Prompt: Your task is to retype, word for word, the lines from the start of the data through the line holding "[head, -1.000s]". Do not include the pictures.

The data:
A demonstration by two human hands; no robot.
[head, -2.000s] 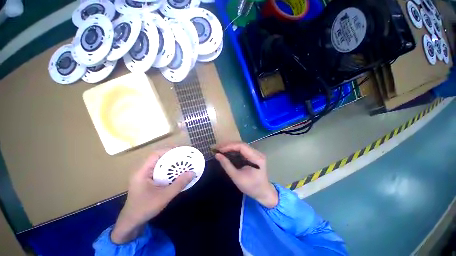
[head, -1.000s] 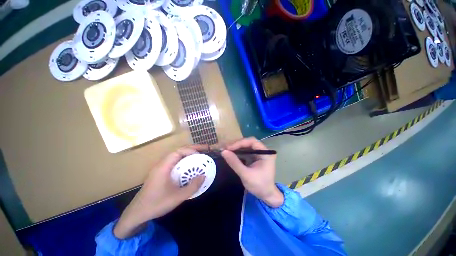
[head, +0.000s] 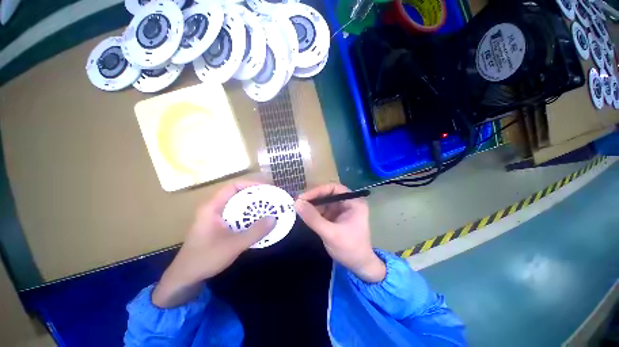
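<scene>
My left hand (head: pixel 216 234) holds a white speaker plate (head: pixel 271 234) by its edge, thumb on the face with radiating dark slots. My right hand (head: pixel 341 227) holds black tweezers (head: pixel 347 196). Their tip is at the plate's right rim; whether a patch is on it cannot be told. The patch sheet (head: pixel 284 146), with rows of small dark rectangles, lies on the cardboard board (head: pixel 74 183) just beyond the plate. The cream plastic tray (head: pixel 193 139) is left of the sheet.
A pile of speaker plates (head: pixel 153 34) lies at the back of the board. Right of it a blue plastic bin (head: pixel 400 162) holds black equipment (head: pixel 468 74) and a red-yellow tape roll (head: pixel 422 17). Cables hang over its near edge. More discs (head: pixel 597 88) lie on cardboard at far right.
The plate has turned more face-up, and the tweezers' tip has gone from the sheet's near end to the plate's right rim. The whole view has shifted slightly.
</scene>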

Reply to the exercise:
A demonstration by two human hands; no robot.
[head, -2.000s] 
[head, -1.000s] 

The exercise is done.